**TASK ITEM**:
Take each line below that has "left" and copy it.

**DATA SHOWN**:
☆ ☆ ☆
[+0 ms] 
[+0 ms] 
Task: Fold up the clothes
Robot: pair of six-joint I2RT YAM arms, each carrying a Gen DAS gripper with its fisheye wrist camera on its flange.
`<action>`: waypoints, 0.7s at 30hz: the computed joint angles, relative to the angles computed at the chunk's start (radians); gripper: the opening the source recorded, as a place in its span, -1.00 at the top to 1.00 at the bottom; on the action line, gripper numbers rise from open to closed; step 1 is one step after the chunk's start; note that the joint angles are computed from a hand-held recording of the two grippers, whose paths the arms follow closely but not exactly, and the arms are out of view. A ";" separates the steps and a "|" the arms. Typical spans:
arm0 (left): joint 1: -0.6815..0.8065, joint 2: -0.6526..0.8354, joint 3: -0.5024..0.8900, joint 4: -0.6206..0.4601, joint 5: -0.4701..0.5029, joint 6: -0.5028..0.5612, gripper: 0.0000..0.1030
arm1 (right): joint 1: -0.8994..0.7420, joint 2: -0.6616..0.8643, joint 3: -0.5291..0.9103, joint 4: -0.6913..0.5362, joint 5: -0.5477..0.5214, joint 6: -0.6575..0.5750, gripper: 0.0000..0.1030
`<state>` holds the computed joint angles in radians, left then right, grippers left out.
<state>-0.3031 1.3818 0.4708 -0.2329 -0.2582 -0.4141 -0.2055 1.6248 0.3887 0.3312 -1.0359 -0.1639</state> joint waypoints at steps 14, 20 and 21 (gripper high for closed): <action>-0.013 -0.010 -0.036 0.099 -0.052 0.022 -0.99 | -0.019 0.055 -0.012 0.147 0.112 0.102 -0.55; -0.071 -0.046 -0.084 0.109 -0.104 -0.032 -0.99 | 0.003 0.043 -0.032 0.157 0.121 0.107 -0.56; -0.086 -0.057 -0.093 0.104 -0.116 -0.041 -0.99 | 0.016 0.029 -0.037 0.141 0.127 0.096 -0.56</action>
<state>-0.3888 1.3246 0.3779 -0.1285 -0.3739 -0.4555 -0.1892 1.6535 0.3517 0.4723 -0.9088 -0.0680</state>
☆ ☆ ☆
**SOLVED PROBLEM**:
arm0 (left): joint 1: -0.6815..0.8065, joint 2: -0.6526..0.8354, joint 3: -0.5024..0.8900, joint 4: -0.6206..0.4601, joint 5: -0.4701..0.5029, joint 6: -0.5028..0.5612, gripper: 0.0000..0.1030
`<state>` holds the computed joint angles in radians, left then right, grippers left out.

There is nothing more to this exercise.